[With an ordinary student loan] my nominal monthly payment is set, but my income could change or disappear completely (making security a monthly repeat of bad news). In the case of an income-involved contract, it is the opposite: I do not know what my monthly nominal payment will be over the lifetime, nor the total amount I will pay, but I know I can always afford it. [11] The public debate on Oregon`s plan has sparked renewed interest in equity-based funding models, including a leading summit on The New America Foundation`s Income Participation Agreements[8] and a strategy paper from the American Enterprise Institute. On April 9, 2014, Senator Marco Rubio announced the introduction of legislation in the U.S. Congress that would “expand” the use of income participation agreements. [1] [9] [need to be updated] From now on, there are no documented cases of discrimination on the basis of race or sex with ISA agreements, but some fear that the potential for discrimination will increase if ISA becomes a more popular model. [3] Although anti-discrimination laws in most financial markets would likely apply to ISA investors, the issue has not yet been fully resolved. Some proponents argue that ISAs are less discriminatory than loans: the United States allows its citizens to have income participation agreements. Income participation agreements are characterized by a percentage of future income for a given period of time. They can function as non-voting shares in a company where the individual student is treated as a business. In the U.S. system, this usually involves the investor transferring funds to an individual in exchange for a fixed percentage of their future income. [3] [4] Other features of income participation agreements may: (a) a fixed period for income participation (b) an income exemption if the borrower is not liable for a specified income and/or c) a redemption option in which the borrower may pay a certain fee for the exit of the contract before the full term.

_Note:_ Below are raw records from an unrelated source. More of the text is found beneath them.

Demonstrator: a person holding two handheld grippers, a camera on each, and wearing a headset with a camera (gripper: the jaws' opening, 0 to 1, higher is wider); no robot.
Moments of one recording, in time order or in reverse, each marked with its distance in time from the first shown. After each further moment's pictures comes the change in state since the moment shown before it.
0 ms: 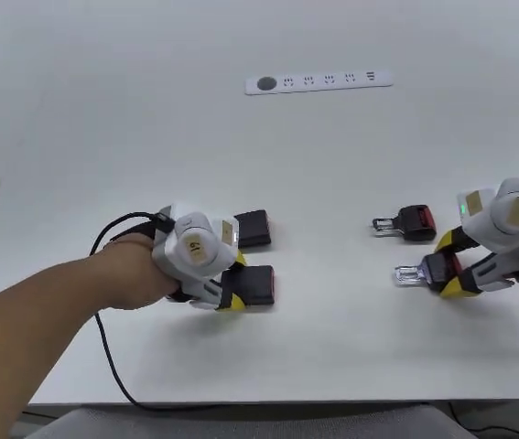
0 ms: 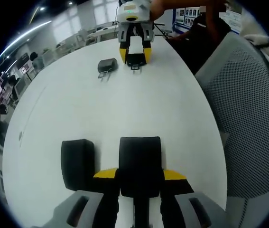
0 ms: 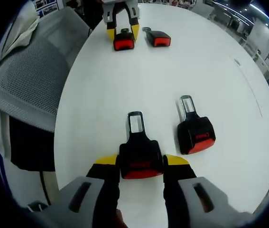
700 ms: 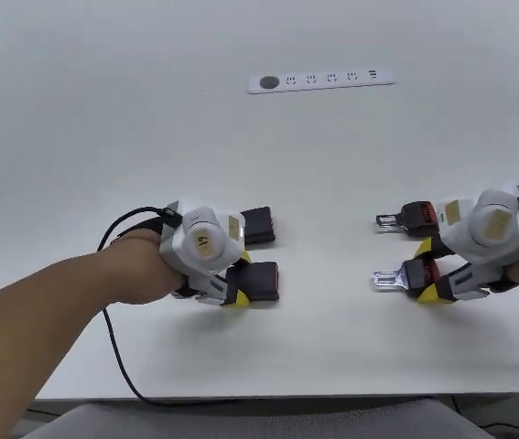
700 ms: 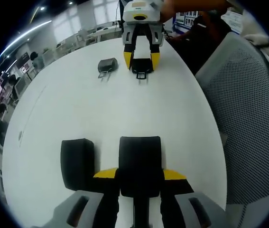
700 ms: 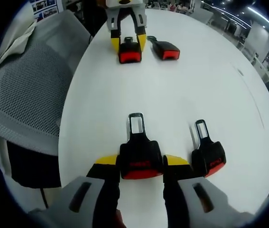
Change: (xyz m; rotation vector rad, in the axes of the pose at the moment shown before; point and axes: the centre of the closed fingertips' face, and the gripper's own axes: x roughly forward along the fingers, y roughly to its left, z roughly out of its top) left arm 0.001 -0.001 0.002 -0.007 -0.002 0.000; right arm 0.016 0.022 0.041 0.001 -0.065 -0.017
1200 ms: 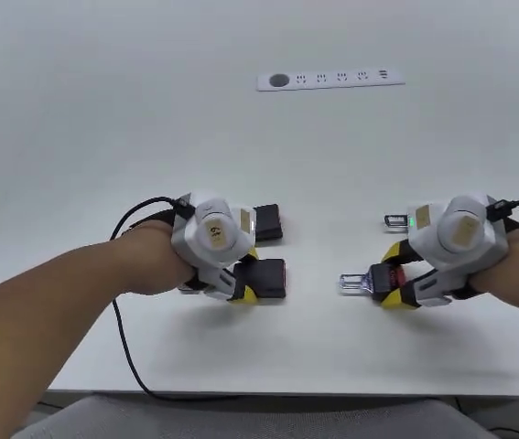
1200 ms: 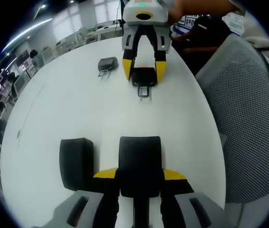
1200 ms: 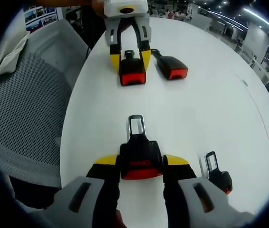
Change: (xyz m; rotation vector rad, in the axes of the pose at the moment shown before) left arm 0.000 -0.003 0.004 -0.016 0.005 -0.017; right arm 0.025 0.008 0.051 0.028 -0.087 0.004
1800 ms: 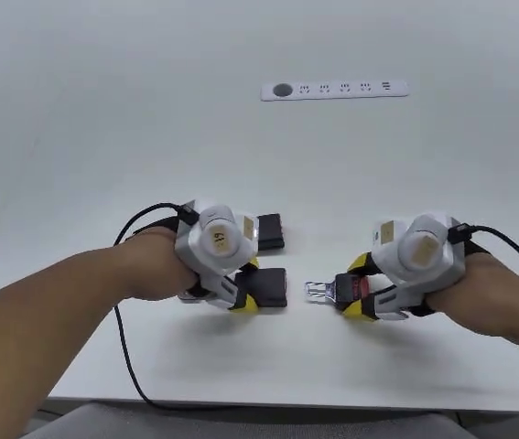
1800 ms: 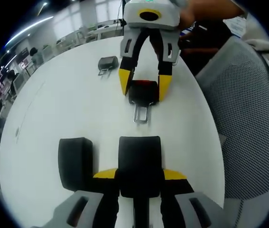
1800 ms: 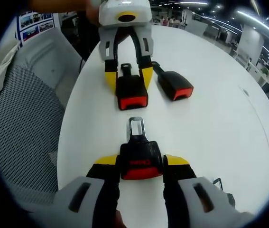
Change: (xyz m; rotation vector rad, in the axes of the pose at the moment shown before) left arm 0.004 0.004 -0.007 -0.012 0.003 -0.015; right arm 0.027 0.006 0.042 0.009 -0.069 -0.043
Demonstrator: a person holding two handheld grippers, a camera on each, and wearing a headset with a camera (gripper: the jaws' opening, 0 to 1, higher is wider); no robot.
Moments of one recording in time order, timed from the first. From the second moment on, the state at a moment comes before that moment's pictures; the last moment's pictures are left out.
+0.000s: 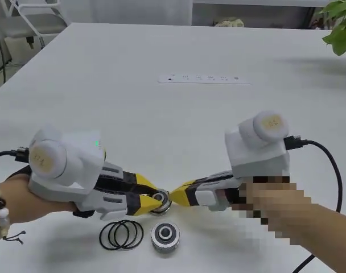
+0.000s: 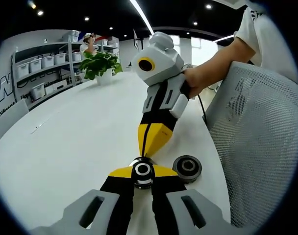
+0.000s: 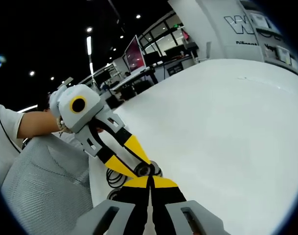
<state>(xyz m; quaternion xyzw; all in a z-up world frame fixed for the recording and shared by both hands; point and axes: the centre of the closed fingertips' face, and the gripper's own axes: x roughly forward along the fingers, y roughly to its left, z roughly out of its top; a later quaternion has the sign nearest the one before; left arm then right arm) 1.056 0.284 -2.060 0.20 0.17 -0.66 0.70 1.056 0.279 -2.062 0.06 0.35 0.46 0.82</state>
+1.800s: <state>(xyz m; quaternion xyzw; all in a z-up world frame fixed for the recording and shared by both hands) 1.065 0.289 -2.020 0.18 0.18 -0.65 0.72 1.064 0.285 -2.043 0.07 0.31 0.46 0.83</state>
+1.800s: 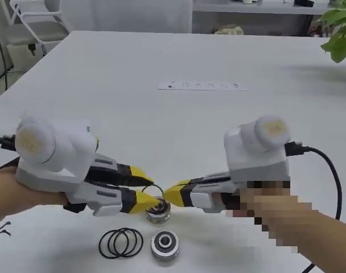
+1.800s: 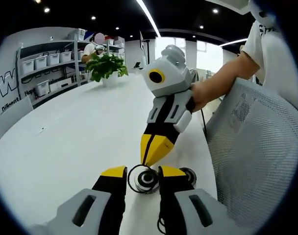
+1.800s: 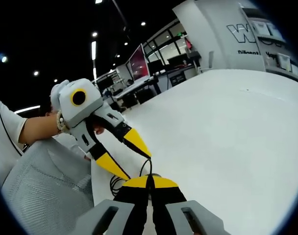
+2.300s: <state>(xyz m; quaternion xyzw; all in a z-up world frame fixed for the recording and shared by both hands) 1.065 0.307 -1.965 0.21 0.13 -0.65 0.72 1.056 0.298 -2.033 0.06 0.30 0.48 0.82</state>
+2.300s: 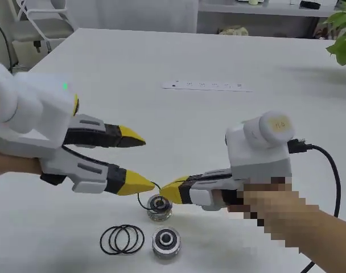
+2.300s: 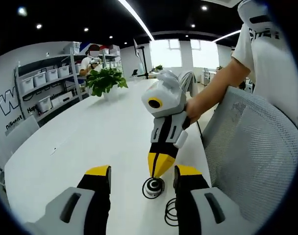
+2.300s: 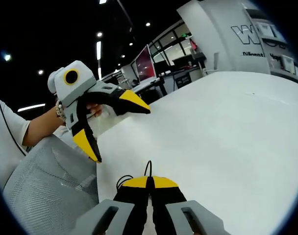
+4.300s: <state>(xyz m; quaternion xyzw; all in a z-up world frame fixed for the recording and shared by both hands) 1.025 0.446 -1.995 0.13 0.20 -0.50 0.83 1.032 0.313 -2.048 -0.05 0.34 0.53 0.78</state>
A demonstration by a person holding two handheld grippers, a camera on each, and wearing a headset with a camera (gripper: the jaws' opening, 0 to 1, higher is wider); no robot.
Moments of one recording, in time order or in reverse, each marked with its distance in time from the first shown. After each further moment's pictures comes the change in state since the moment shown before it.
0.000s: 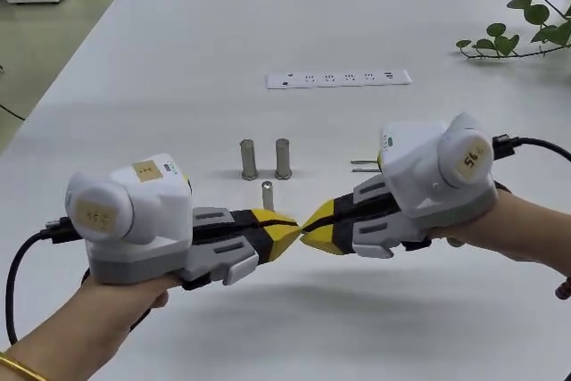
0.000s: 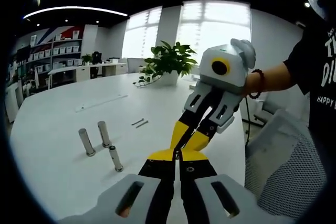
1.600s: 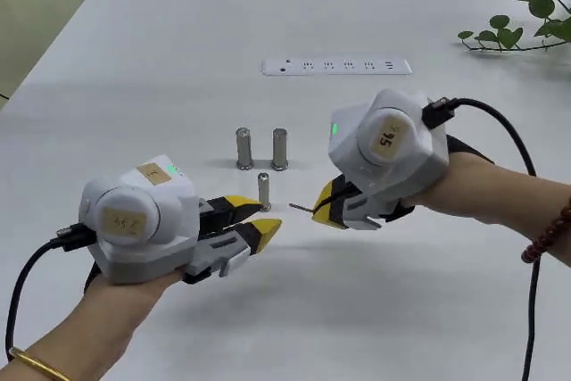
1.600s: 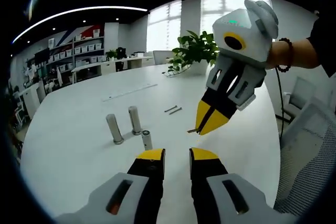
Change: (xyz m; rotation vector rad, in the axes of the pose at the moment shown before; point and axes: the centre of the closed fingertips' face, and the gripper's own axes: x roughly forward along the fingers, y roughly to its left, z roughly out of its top) left arm 0.007 0.061 -0.029 0.014 0.065 0.261; right arm 0.007 -0.048 -0.034 -0.041 0.402 -0.085
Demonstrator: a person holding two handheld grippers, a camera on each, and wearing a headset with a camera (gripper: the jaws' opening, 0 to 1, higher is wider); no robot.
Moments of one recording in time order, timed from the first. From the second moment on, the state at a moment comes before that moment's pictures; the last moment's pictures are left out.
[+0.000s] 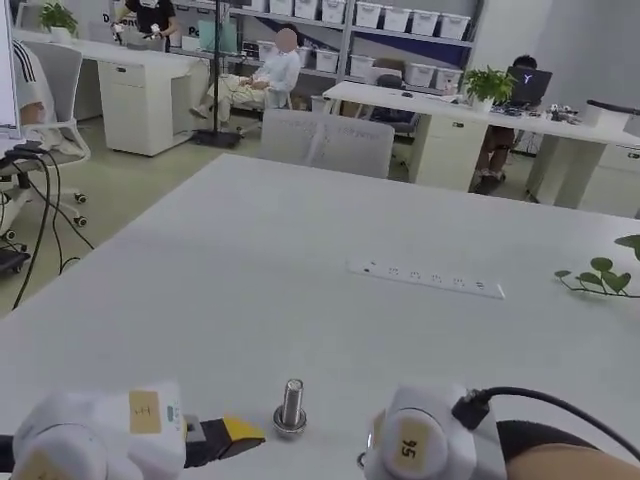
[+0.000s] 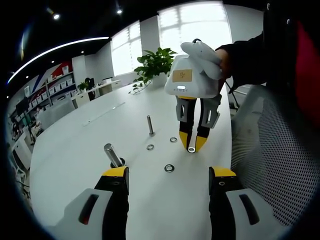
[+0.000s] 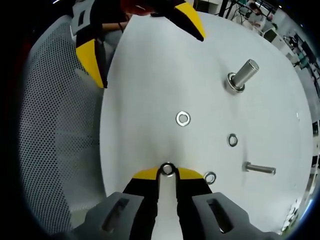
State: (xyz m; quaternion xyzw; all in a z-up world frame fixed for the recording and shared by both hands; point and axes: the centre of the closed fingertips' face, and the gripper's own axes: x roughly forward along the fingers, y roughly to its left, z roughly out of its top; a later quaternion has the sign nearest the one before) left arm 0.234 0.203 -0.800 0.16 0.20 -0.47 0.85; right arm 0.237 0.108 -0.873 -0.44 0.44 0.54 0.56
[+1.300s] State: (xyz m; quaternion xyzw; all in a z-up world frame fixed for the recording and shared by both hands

Some ISA investors offer different students different terms based on their likelihood of success, while others offer the same conditions to all students. Potential investor groups could include for-profit businesses, non-profit altruist organizations, alumni groups, educational institutions and local, state or federal governments. [3] In the 1970s, Yale University tried a modified form of Friedman`s proposal with several cohorts of students. At Yale, all members of the cohort agreed to repay a percentage of the salary until the balance of the total cohort was paid, instead of entering into individual contracts for a certain number of years. However, the system left students frustrated with paying more than their fair share by being forced to pay on behalf of their peers who were not ready or unable to repay their loans. [6] Given that investors are encouraged to allow students to pay a smaller share of their income when enrolling in quality, low-cost education programs, ISAs allow for a more efficient allocation of financial resources between universities. [3] A participation contract (or ISA) is a financial structure in which a person or organization provides a recipient with something valuable (often a fixed amount of money) that, in return, agrees to repay a percentage of its income for a certain number of years.